Law No. 18-07 of 10 June 2018 on protection of natural persons in personal data processing (“Law No. 18-07”).
Definition of Personal Data
Any information, regardless of the medium, relating to an identified or identifiable person, hereinafter referred to as "data subject", directly or indirectly, in particular by reference to an identification number or to one or more factors specific to his or her physical, physiological, genetic, biometric, mental, economic, cultural or social identity.
Definition of Sensitive Personal Data
Personal data revealing racial or ethnic origin, political opinions, religious or philosophical beliefs or trade union membership of the data subject or relating to health, including genetic data.
An independent administrative authority for the protection of personal data, known as the "national authority", is hereby established, with its headquarters in Algiers.
The national authority is responsible for ensuring that the processing of personal data is carried out in accordance with the provisions of the law and for ensuring that the use of information and communication technologies does not pose a threat to the rights of individuals, public freedoms and privacy.
However, although Law No. 18-07 provides for the existence of a national authority, it has not yet been set up.
Presidential Decree No. 22-187 dated 18 May 2022 appointed the President and members of the National Authority for Personal Data Protection.
As said above, the national authority has not yet been made accessible to the public. However, it may soon become operational.
Any processing of personal data is subject to prior declaration to or authorisation by the national authority.
The prior declaration, which includes an undertaking that the processing will be carried out in accordance with Law No. 18-07, is filed with the national authority. It may be made by electronic means.
However, as the national authority has not yet been set up, this procedure is not yet applicable.
The data controller shall implement appropriate technical and organisational measures to protect personal data against accidental or unlawful destruction or accidental loss, alteration, unauthorised disclosure or access, in particular where the processing involves the transmission of data over a network, and against all other unlawful forms of processing.
Personal data processing may only be processed with the express consent of the data subject. The data subject may withdraw his / her consent at any time.
However, in some cases, consent is not required if the processing is necessary.
The person concerned by the collection of their data has a right to information, a right of access, a right of rectification and a right to object to their data being collected.
The data controller may only transfer personal data to a foreign State with the authorisation of the national authority in accordance with Law No. 18-07 and if that State ensures an adequate level of protection of the privacy and fundamental rights and freedoms of individuals with regard to the processing of such data.
In any case, it is forbidden to communicate or transfer personal data to a foreign country, when such transfer is likely to affect public security or the vital interests of the State.
However, as the national authority has not yet been established, the consent of the data subject is required.
The controller must put in place measures to ensure the integrity and protection of the data.

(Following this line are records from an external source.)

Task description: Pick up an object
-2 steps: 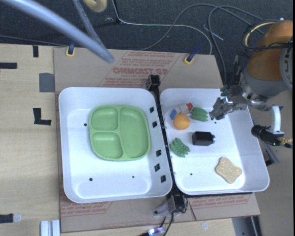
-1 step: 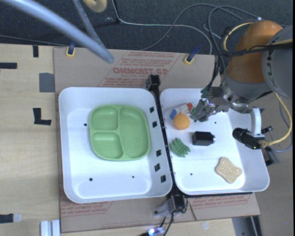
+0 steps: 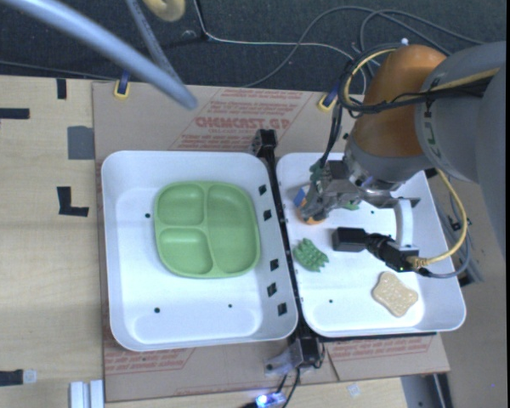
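The gripper [image 3: 314, 204], its grip impossible to tell, hangs near the right bin's [image 3: 433, 317] left edge, the green toy [image 3: 310, 254] just toward the front edge

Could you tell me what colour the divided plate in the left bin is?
Light green, in the camera view: divided plate.

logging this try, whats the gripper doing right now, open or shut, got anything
gripper: low in the right bin near its left wall, above the green toy; open or shut cannot be told, and no held object can be made out.
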### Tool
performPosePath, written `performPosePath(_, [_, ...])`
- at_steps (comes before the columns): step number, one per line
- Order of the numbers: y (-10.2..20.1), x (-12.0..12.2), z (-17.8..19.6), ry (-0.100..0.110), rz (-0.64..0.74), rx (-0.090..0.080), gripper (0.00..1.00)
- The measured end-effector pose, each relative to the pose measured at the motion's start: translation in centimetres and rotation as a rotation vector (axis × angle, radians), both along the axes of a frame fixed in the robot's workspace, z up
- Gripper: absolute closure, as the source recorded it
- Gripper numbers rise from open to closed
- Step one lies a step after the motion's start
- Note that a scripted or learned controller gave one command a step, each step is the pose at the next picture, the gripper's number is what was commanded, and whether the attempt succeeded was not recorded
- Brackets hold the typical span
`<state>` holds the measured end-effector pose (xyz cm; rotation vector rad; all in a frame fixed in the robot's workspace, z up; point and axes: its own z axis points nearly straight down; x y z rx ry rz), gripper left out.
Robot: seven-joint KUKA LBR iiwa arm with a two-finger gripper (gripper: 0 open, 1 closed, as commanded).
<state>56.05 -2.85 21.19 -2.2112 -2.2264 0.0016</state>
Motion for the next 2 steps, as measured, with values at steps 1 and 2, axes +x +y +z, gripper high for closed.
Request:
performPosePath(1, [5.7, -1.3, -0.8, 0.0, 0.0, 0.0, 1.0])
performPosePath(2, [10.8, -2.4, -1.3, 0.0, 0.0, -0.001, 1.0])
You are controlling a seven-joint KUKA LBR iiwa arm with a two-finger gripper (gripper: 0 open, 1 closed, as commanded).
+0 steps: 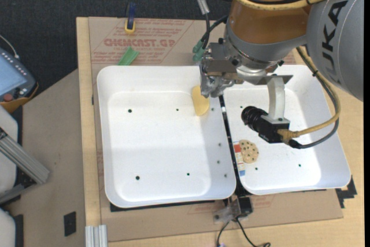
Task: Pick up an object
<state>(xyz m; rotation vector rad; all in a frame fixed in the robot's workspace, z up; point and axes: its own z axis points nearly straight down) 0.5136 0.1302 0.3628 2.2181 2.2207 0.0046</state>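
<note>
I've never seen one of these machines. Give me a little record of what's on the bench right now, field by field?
arm: grey with an orange band, reaching in from the right
end effector: low over the right edge of the left bin
left bin: holds a pale yellow object, just under the end effector
right bin: holds a round spotted disc
bins: white, shallow, side by side
grasp: cannot tell whether the yellow object is held

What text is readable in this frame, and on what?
"CHEMCAST GP", red print on the brown board behind the bins.
"KUKA", partly cut off, on the grey arm.
The small card in the right bin carries print too small to read.
</note>
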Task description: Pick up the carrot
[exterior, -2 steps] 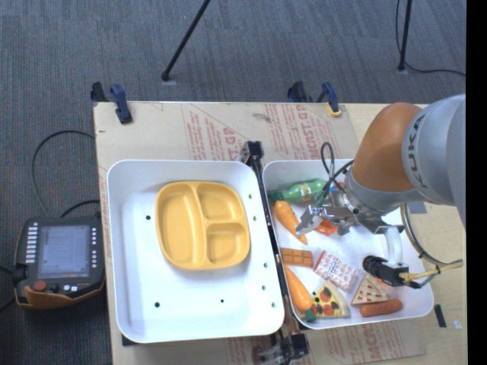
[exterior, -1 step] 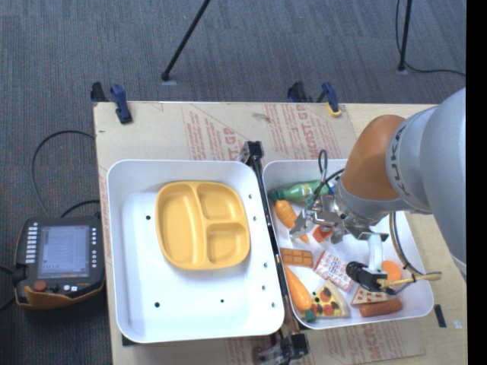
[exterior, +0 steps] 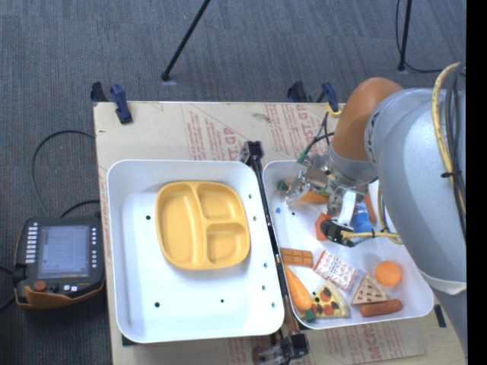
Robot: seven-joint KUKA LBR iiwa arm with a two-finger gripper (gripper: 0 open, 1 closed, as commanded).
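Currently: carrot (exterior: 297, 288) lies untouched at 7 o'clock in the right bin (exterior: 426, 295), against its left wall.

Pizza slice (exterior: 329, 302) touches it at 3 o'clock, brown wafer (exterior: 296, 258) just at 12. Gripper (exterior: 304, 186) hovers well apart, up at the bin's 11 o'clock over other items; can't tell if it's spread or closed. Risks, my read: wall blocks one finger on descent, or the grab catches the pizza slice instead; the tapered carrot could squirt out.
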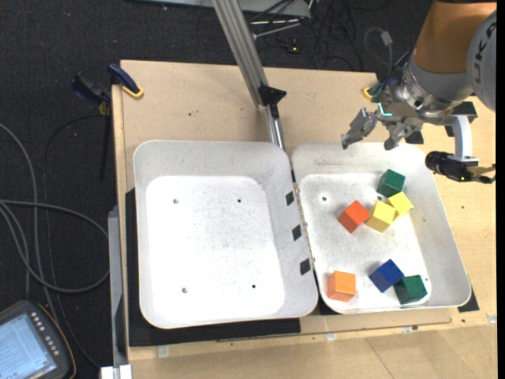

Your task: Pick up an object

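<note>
My gripper (372, 135) hangs above the far rim of the right bin (442, 235), fingers spread apart with nothing between them. In that bin lie several blocks: a green one (390, 183), two yellow ones (382, 215) (401, 204) touching each other, and an orange-red one (354, 215) in the far half. Nearer the front sit an orange block (342, 285), a blue block (386, 275) and a dark green block (410, 288). The gripper is up and to the left of the far green block, not touching any block.
The left bin (209, 227) lies beside the right one on the wooden bench (197, 101). A slanted metal pole (241, 38) comes down to the gap between the bins' far edges. Black clips (300, 231) sit along the divide. A blue clamp (118, 81) grips the bench's far-left corner.
</note>
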You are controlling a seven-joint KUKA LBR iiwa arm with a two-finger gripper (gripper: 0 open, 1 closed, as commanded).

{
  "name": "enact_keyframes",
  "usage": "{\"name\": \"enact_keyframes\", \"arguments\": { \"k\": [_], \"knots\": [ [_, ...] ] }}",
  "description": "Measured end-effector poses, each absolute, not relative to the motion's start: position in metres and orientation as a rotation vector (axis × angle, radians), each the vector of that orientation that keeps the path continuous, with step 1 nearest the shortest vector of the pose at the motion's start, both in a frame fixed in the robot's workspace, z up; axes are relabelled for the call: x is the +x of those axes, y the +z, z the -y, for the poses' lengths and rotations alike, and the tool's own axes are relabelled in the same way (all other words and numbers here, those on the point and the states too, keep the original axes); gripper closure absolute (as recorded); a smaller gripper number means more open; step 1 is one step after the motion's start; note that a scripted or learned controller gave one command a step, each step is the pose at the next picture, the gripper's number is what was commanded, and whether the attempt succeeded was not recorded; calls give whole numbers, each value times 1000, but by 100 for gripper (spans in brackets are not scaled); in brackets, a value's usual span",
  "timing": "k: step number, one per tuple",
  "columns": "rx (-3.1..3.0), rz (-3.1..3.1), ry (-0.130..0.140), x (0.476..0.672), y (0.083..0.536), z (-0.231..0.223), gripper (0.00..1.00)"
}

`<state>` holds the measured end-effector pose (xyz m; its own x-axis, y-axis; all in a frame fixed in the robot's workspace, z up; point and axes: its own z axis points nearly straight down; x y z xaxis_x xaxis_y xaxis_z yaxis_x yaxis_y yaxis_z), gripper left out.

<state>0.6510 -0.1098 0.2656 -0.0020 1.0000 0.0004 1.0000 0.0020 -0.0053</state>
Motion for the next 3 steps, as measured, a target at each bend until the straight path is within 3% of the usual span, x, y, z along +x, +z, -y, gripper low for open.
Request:
{"name": "enact_keyframes", "arguments": {
  "k": [1, 3],
  "knots": [
    [-2218, 2224, 3, 651, 268, 110, 0],
    [-2217, 2221, 6, 651, 172, 100, 0]
  ]
}}
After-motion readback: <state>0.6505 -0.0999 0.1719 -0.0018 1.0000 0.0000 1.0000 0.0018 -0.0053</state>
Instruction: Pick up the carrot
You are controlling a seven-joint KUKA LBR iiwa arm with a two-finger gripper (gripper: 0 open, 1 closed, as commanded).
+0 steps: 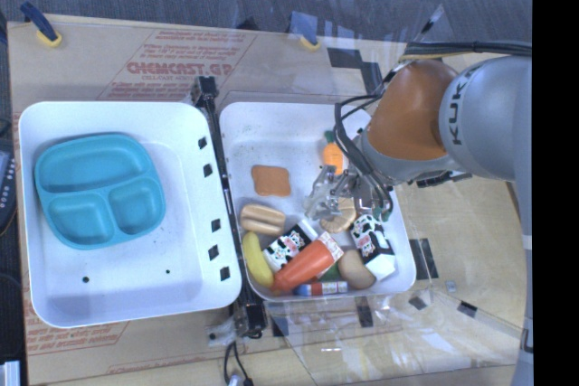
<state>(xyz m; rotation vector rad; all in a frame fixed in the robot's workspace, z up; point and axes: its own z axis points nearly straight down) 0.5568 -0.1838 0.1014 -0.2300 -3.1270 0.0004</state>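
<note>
Two white bins side by side. Left bin (54, 303): one blue divided tray (98, 187), the rest of its floor bare. Right bin (237, 127): one carrot (306, 265), one banana (256, 259), one hot-dog bun (262, 218), one tan flat square (270, 181), two cow-patterned cartons (288, 247) (373, 241), one small orange piece (334, 155), one brownish rounded item (356, 270), one marker-like stick (322, 288). Most of the clutter is packed into the near half of the right bin; its far-left part around the tan square is open floor. Carrot lies near the front wall, between banana and brown item, touching the left carton; long axis runs diagonally, thick end up-right, narrow end down-left toward the front edge. Gripper (339, 194) sits low over the bin's right-centre, well clear of the carrot, among items; cannot tell whether its claw is spread or pressed together. Arm's orange band (407, 117) overhangs the right rim.
</note>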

These measures must ensure a level of security appropriate to the risks presented by the processing and the nature of the data to be protected.
If the processing is carried out on behalf of the controller, the controller must choose a processor providing sufficient guarantees in respect of the technical and organisational security measures relating to the processing to be carried out and must ensure compliance with those measures.
Transfer of data abroad
The foreign State must ensure an adequate level of protection of the privacy and fundamental rights and freedoms of individuals with regard to data processing.
The adequacy of the level of protection provided by a State is assessed in particular by the security measures applicable there.
In case of violations of the provisions of Law No. 18-07 by the controller, administrative measures are taken by the national authority:
- formal notice;
- provisional withdrawal for a period not exceeding one year, or definitive withdrawal of the declaration receipt or authorisation;
- a fine.
The national authority may also impose fines on the controller which:
- refuses, without legitimate reason, the rights of information, access, rectification or opposition;
- fails to make the required notifications to the national authority.
Violation of the provisions of Law No. 18-07 is punishable by imprisonment and / or a fine.
Companies that are processing personal data at the time of the enactment of Law No. 18-07 must comply with its provisions within a maximum of one (1) year from the date of installation of the national authority.
Mandatory breach notification
Where the processing of personal data over electronic communication networks results in the destruction, loss, alteration, disclosure or unauthorised access of such data, the service provider must notify the national authority and the data subject without delay where such a breach may affect the privacy of the data subject.
Failure by a service provider to notify the national authority or the data subject of a personal data breach is punishable by imprisonment and a fine.
The application of the sanctions listed under the above headings is relatively limited, as the national authority is not yet established.
However, offences committed by the data controller may be subject to criminal prosecution (without the need for action by the national authority).
Law No. 18-05 of 10 May 2018 on electronic commerce provides that the e-provider who collects personal data and builds up customer and prospect files must only collect the data necessary to conclude commercial transactions. It must:
- collect the consent of e-consumers prior to the collection of data;
- guarantee the security of information systems and the confidentiality of data;
- comply with the relevant legislative and regulatory provisions.